• [PROVIDED DATA]
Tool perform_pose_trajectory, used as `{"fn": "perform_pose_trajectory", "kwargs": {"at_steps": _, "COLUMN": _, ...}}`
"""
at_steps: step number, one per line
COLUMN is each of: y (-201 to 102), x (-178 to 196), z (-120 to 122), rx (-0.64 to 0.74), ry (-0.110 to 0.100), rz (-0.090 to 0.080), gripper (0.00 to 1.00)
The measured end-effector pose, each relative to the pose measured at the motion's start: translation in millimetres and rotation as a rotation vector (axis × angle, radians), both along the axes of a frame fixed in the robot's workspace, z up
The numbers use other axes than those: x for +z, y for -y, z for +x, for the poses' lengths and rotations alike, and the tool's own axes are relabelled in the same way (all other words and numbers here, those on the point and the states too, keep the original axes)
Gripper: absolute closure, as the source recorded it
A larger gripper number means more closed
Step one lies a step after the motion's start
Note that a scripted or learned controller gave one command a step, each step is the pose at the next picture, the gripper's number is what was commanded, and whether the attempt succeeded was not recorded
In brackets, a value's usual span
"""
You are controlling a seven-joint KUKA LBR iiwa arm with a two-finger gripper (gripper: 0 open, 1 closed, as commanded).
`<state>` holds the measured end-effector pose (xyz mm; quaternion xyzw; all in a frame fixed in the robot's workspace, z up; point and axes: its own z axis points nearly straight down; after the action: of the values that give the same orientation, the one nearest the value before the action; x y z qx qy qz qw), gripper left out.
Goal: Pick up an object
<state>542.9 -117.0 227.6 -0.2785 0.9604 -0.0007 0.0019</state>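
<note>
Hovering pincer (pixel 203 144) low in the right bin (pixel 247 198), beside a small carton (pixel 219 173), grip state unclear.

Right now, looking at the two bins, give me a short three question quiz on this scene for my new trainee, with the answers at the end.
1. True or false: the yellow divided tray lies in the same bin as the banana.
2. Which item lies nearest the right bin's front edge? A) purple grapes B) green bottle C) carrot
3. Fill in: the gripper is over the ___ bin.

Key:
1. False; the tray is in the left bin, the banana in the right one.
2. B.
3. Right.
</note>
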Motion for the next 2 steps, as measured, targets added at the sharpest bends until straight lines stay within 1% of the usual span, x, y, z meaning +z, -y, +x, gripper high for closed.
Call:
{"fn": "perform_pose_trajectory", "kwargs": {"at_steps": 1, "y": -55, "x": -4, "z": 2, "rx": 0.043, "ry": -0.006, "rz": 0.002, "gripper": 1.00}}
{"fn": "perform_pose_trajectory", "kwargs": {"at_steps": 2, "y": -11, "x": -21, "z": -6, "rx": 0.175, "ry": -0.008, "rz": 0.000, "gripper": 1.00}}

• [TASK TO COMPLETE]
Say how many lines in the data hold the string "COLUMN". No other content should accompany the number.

• [TASK ANSWER]
2